From the first line to the last, copy the listing exactly and omit the images.

((

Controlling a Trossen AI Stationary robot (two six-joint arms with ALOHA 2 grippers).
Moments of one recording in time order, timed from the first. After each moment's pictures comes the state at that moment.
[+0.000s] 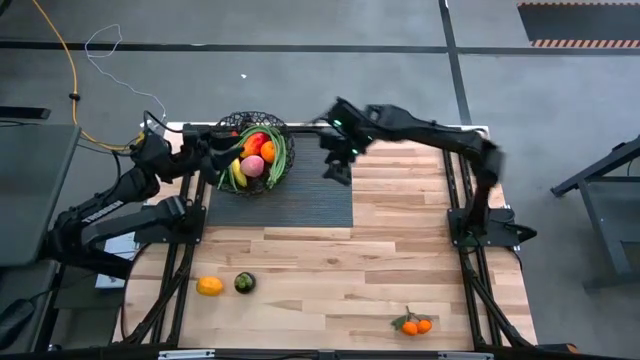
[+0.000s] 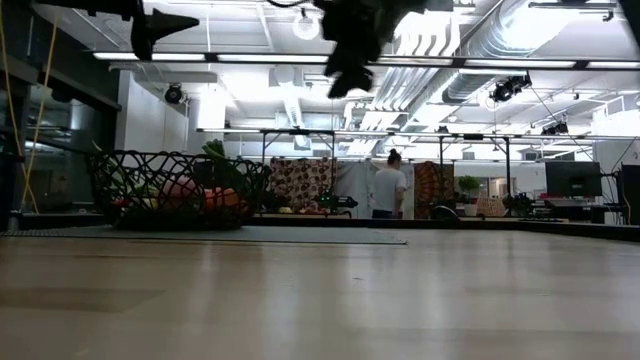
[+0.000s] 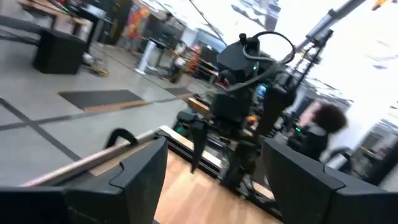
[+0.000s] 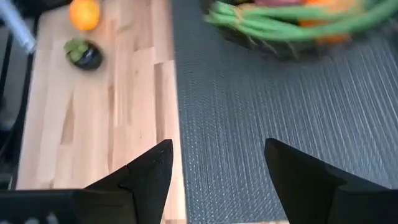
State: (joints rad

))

> _EXPECTED ANSWER_:
Controlling a Trossen AI Stationary robot (two six-joint arms with ALOHA 2 grippers).
Moments of one recording in time order, timed from the first. After each moment's pictures comes the state at that moment.
[+0.000s] 
[+0.000s] 
[+0.000s] 
[+0.000s] 
State: (joints rad

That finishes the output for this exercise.